• [ACTIVITY]: Would you mind restating all of the records word for word, skipping the pictures?

• [DATA EXCERPTS]:
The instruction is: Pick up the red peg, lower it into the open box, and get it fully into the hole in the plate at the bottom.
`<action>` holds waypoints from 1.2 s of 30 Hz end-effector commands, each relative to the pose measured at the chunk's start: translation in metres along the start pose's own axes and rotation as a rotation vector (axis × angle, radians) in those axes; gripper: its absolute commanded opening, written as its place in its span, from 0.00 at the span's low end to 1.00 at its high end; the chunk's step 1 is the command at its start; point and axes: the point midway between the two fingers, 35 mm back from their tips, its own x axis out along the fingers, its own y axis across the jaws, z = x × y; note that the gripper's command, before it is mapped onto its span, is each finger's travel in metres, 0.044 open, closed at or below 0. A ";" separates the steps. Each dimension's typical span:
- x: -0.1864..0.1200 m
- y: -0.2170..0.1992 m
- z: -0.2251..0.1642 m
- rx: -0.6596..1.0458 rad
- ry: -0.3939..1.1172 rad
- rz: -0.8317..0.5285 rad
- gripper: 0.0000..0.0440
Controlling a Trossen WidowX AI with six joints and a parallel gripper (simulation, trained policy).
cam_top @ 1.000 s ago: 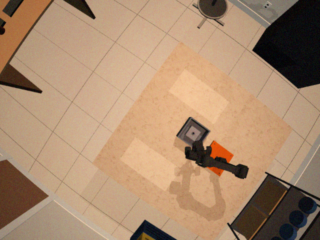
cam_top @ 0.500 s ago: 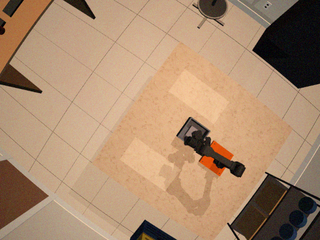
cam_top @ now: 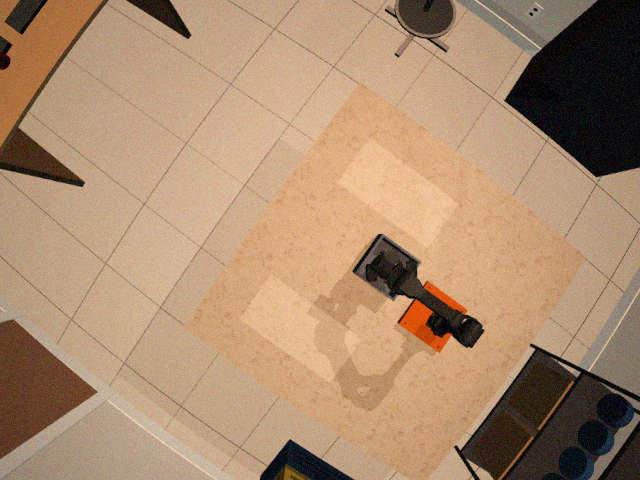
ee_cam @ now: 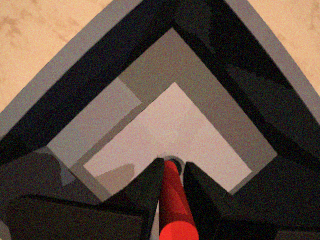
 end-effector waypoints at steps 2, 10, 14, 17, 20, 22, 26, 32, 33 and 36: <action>0.013 0.001 0.000 -0.019 0.039 0.001 0.30; 0.014 0.013 0.015 -0.062 0.063 0.038 0.55; 0.009 0.021 0.019 -0.076 0.085 0.056 0.76; 0.005 0.030 0.023 -0.084 0.103 0.078 0.94; -0.001 0.039 0.026 -0.089 0.121 0.108 1.00; -0.006 0.045 0.030 -0.100 0.127 0.127 1.00; -0.017 0.059 0.035 -0.122 0.134 0.171 1.00; -0.034 0.081 0.041 -0.149 0.133 0.240 1.00; -0.036 0.085 0.042 -0.153 0.132 0.251 1.00; -0.037 0.084 0.051 -0.140 0.121 0.238 1.00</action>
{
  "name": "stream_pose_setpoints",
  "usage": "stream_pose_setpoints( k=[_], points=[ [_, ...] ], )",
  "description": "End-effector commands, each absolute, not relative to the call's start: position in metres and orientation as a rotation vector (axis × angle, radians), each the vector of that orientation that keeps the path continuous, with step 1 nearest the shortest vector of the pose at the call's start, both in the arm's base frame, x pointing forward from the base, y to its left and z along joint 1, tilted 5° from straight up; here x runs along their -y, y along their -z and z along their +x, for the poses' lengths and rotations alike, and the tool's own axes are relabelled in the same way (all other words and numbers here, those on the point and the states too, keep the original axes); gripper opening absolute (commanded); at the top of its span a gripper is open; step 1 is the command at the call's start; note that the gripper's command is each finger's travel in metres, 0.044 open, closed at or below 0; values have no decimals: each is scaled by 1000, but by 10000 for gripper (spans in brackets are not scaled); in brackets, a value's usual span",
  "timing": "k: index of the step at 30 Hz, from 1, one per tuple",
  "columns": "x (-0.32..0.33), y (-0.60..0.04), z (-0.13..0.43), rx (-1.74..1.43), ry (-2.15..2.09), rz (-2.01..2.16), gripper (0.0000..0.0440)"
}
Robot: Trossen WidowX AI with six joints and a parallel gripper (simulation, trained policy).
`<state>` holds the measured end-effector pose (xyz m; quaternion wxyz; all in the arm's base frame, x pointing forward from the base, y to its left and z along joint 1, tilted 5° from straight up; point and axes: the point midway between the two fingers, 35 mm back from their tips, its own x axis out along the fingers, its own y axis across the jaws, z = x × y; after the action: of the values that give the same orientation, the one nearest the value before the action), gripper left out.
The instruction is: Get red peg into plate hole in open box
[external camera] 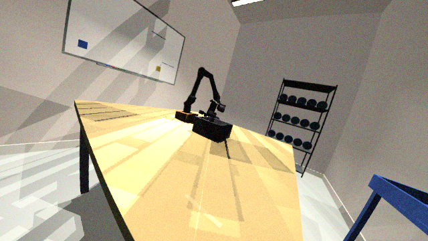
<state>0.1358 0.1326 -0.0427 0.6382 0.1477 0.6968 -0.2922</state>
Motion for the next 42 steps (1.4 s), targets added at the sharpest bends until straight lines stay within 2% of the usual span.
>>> stream_pose_setpoints(
  k=[1, 25, 42],
  points=[
    [-132, 44, 137, -1592, 679, 302, 2],
    [-141, -46, 200, -1426, 662, 341, 0],
    [-101, -83, 263, -1279, 800, 482, 0]
  ],
)
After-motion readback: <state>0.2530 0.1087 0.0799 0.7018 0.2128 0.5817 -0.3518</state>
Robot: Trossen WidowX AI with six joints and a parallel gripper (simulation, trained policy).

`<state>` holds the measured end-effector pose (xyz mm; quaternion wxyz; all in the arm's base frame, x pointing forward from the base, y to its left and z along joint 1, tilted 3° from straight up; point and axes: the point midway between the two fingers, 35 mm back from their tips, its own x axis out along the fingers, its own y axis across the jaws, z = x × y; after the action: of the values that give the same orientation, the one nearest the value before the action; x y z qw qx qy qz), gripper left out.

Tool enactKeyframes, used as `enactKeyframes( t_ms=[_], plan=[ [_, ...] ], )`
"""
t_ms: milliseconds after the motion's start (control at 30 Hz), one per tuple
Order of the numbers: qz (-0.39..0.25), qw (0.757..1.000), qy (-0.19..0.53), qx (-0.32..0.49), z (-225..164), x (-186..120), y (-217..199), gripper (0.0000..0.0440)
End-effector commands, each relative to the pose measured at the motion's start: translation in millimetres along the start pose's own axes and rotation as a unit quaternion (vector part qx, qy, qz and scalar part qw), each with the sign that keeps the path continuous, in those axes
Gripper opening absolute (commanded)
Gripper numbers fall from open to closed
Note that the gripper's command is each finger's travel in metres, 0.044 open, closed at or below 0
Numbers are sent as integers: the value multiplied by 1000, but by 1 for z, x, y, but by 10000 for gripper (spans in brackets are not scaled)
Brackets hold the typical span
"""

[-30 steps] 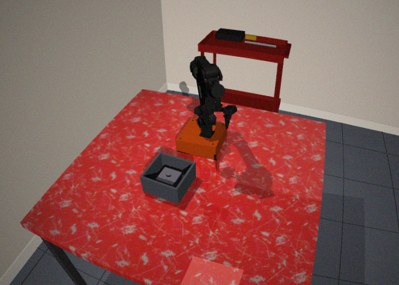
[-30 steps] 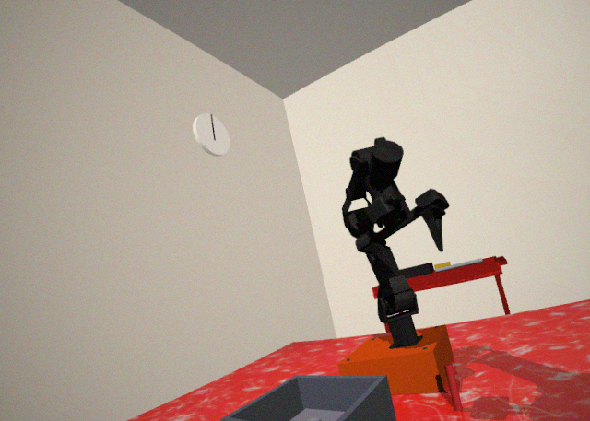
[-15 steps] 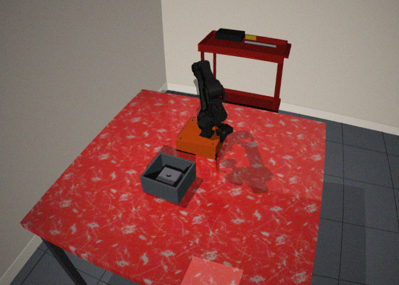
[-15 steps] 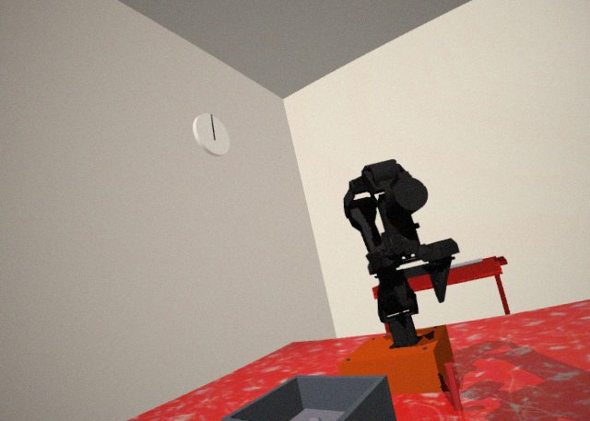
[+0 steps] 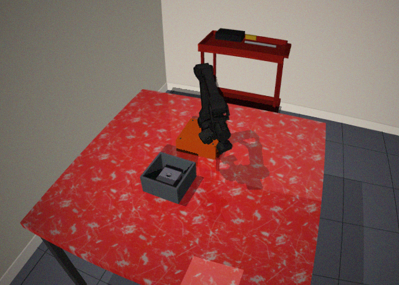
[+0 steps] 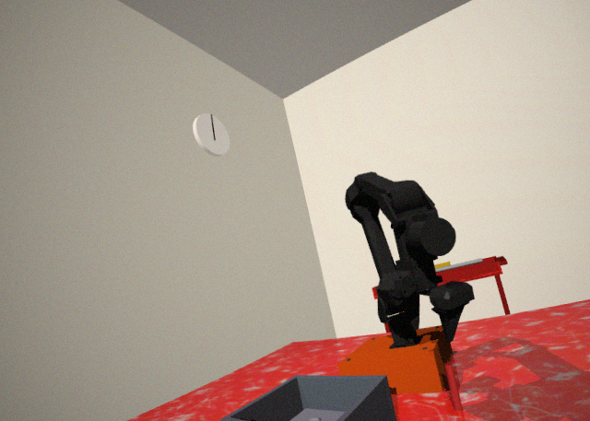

• [SOLVED EXERCISE]:
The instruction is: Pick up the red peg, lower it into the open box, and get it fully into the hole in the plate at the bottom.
`<action>` holds waypoints from 1.2 s of 30 Hz end-effector commands, each relative to the pose measured at the chunk's start: translation in metres along the start pose's own axes and rotation as a rotation vector (axis × angle, radians) in those axes; gripper: its absolute commanded opening, written as its place in its span, from 0.00 at the span's low end to 1.00 at its high end; the chunk's step 1 is the command at its start; point and axes: the point midway between the two fingers, 35 mm back from their tips, its own x axis out along the fingers, its own y axis across the jaws, z = x × y; note that the gripper's command, before it is mapped onto its span, is each finger's travel in metres, 0.044 open, closed at or below 0. A ";" separates the steps. Each dimension's typical span:
- x: -0.1864..0.1200 m
- y: -0.2170..0.1992 m
- z: -0.2251..0.1642 m
- rx: -0.6596..1.0458 rad
- ry: -0.3939..1.1172 rad
- rz: -0.8317..0.5285 rad
- gripper: 0.0000..0.0440
Controlling a Trossen WidowX AI with six joints and a parallel gripper (simulation, trained policy).
cam_top @ 1.000 s ago: 
cam_top @ 0.500 s ago: 
cam_top @ now: 
ee_cam @ now: 
 end-effector waypoints at steps 2, 10, 14, 17, 20, 22, 26, 32, 33 and 36: <action>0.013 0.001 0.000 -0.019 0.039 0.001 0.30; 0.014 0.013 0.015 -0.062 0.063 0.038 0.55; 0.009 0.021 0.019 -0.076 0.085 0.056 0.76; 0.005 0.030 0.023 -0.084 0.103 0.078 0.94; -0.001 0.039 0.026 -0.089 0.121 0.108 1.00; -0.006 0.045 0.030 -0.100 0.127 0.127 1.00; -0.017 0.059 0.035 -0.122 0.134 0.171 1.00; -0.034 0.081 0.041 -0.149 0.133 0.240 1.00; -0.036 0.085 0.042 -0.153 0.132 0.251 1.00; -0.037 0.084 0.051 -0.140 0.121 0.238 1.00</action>
{
  "name": "stream_pose_setpoints",
  "usage": "stream_pose_setpoints( k=[_], points=[ [_, ...] ], )",
  "description": "End-effector commands, each absolute, not relative to the call's start: position in metres and orientation as a rotation vector (axis × angle, radians), each the vector of that orientation that keeps the path continuous, with step 1 nearest the shortest vector of the pose at the call's start, both in the arm's base frame, x pointing forward from the base, y to its left and z along joint 1, tilted 5° from straight up; here x runs along their -y, y along their -z and z along their +x, for the poses' lengths and rotations alike, and the tool's own axes are relabelled in the same way (all other words and numbers here, those on the point and the states too, keep the original axes); gripper opening absolute (commanded); at the top of its span a gripper is open; step 1 is the command at the call's start; note that the gripper's command is each finger's travel in metres, 0.044 open, closed at or below 0; values have no decimals: each is scaled by 1000, but by 10000 for gripper (spans in brackets are not scaled); in brackets, a value's usual span",
  "timing": "k: index of the step at 30 Hz, from 1, one per tuple",
  "columns": "x (-0.32..0.33), y (-0.60..0.04), z (-0.13..0.43), rx (-1.74..1.43), ry (-2.15..2.09), rz (-2.01..2.16), gripper (0.0000..0.0440)"
}
Robot: Trossen WidowX AI with six joints and a parallel gripper (simulation, trained policy).
`<state>` holds the measured end-effector pose (xyz m; quaternion wxyz; all in the arm's base frame, x pointing forward from the base, y to its left and z along joint 1, tilted 5° from straight up; point and axes: the point midway between the two fingers, 35 mm back from their tips, its own x axis out along the fingers, its own y axis across the jaws, z = x × y; after the action: of the values that give the same orientation, the one nearest the value before the action), gripper left out.
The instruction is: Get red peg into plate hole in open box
[external camera] 
<state>0.1358 0.1326 -0.0427 0.6382 0.1477 0.6968 -0.2922</state>
Motion for the next 42 steps (1.4 s), targets added at the sharpest bends until straight lines stay within 2% of the usual span.
>>> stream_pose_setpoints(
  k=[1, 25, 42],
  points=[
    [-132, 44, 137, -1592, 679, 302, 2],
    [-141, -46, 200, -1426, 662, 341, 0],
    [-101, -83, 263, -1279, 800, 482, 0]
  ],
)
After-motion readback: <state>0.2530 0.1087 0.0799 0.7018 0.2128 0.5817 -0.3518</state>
Robot: Trossen WidowX AI with six joints and a parallel gripper (simulation, trained policy).

`<state>` holds the measured end-effector pose (xyz mm; quaternion wxyz; all in the arm's base frame, x pointing forward from the base, y to its left and z along joint 1, tilted 3° from straight up; point and axes: the point midway between the two fingers, 35 mm back from their tips, its own x axis out along the fingers, its own y axis across the jaws, z = x × y; after the action: of the values that give the same orientation, the one nearest the value before the action; x y z qw qx qy qz), gripper left out.

Tool enactKeyframes, used as `enactKeyframes( t_ms=[_], plan=[ [_, ...] ], )`
"""
t_ms: milliseconds after the motion's start (control at 30 Hz), one per tuple
Order of the numbers: qz (-0.39..0.25), qw (0.757..1.000), qy (-0.19..0.53), qx (-0.32..0.49), z (-225..164), x (-186..120), y (-217..199), gripper (0.0000..0.0440)
End-effector commands, each relative to the pose measured at the motion's start: translation in millimetres along the start pose's own axes and rotation as a unit quaternion (vector part qx, qy, qz and scalar part qw), each with the sign that keeps the path continuous, in those axes
Gripper opening absolute (commanded)
Gripper numbers fall from open to closed
Note that the gripper's command is each finger's travel in metres, 0.044 open, closed at or below 0
Numbers are sent as integers: the value multiplied by 1000, but by 1 for z, x, y, but by 10000 for gripper (spans in brackets are not scaled)
Brackets hold the typical span
"""

[-30 steps] 
[-30 steps] 
[-15 steps] 
[-15 steps] 
[+0 steps] 
[+0 steps] 

Nothing further remains in this exercise.